Construction of the cellular senescence score for overall survival in HCC patients
In order to better reflect the characteristics of C1 and C2, we constructed a risk score model to differentiate HCC patients. First, we performed differential gene analysis for C1 and C2 with the screening criteria of pvalue < 0.05 and logFC > 1 or logFC < -1. A total of 8341 differential genes were obtained. Subsequently, we selected 68 genes that overlapped with the set of genes associated with cellular senescence(Figure 7G). We identified 36 prognosis-associated cellular senescence genes using Cox univariate regression analysis(Figure 7H); we then used LASSO Cox regression analysis and multifactorial Cox regression analysis to build prognostic models(Figure 8A- Figure 8C). Four prognostic genes (CENPA, CXCL8, EZH2, and G6PD) were identified in the training set used to build the prognostic model. The prognostic risk score was calculated using the following formula: risk score = (0.22281 × CENPA gene expression) + (0.10830 × CXCL8 gene expression) + (0.19533 × EZH2 gene expression) + (0.18866 × G6PD gene expression). Patients in the training set were divided into a high-risk group and a low-risk group based on the median risk score. Patients in the low-risk group had significantly higher postoperative survival rates than those in the high-risk group(Figure 8F). We evaluated the predictive efficacy of risk scores on the prognosis of HCC patients using ROC curves(Figure 8D- Figure 8E). We further analyzed the clinical factors with risk score and found that risk score and T-stage were independent risk factors affecting the prognosis of HCC patients(Figure 8G- Figure 8H).We used the validation set to determine the model's robustness and prognostic value. On the basis of risk scores for four genes, the validation set's 240 patients were divided into a high-risk and a low-risk group. Kaplan-Meier survival curve analysis revealed that patients in the low-risk group survived significantly longer than those in the high-risk group (p<0.001) (Figure 9G- Figure 9H).
Meanwhile, we further explored the relationship between risk scores and different clusters, and we found that the high-risk score group was more responsive to the characteristics of C2; similarly, the low-risk score group responded to the characteristics of C1(Figure 9F).
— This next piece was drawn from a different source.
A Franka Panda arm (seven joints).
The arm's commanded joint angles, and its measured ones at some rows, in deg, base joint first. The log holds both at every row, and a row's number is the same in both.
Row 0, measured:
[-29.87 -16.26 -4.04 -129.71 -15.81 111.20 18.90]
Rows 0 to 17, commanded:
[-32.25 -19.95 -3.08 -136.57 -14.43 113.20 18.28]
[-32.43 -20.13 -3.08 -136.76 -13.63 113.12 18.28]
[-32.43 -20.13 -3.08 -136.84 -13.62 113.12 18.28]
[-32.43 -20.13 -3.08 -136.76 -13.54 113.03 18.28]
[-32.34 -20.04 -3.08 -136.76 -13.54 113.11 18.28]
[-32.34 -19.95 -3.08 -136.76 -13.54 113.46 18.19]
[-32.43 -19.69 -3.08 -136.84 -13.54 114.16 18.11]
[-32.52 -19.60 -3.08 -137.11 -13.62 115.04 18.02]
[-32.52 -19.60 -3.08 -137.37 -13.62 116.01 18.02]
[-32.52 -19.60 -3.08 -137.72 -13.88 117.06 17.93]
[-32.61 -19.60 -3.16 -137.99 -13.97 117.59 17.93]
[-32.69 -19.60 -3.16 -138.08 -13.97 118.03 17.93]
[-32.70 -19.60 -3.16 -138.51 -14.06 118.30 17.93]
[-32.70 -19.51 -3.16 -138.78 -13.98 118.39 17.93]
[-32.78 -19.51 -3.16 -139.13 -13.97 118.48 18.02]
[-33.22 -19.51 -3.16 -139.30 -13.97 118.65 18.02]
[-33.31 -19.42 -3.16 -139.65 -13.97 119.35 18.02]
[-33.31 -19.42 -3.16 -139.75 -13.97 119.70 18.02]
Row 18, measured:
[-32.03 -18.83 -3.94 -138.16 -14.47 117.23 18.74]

Therefore, we believe that the risk score of this model can well reflect the characteristics of cellular senescence in HCC.
Construction of integrated models to optimize risk stratification and survival prediction in HCC patients
To better predict the probability of survival in HCC patients, we created a predictive nomogram based on the integration of risk scores and other clinicopathological features(Figure9A). Age, gender, T-stage, N-stage, M-stage, and Grade stage were included. The calibration curves of the nomogram for 1, 3 and 5 year survival probabilities showed excellent agreement with the ideal performance(Figure 9B- Figure 9D). This indicates a high accuracy of our nomograms. In addition, the nomogram based on risk score showed the best ability to predict OS most strongly compared to other clinicopathological characteristics (age, gender, T stage, N stage, M stage and Grade classification) with a mean AUC higher than 0.6(Figure 9E).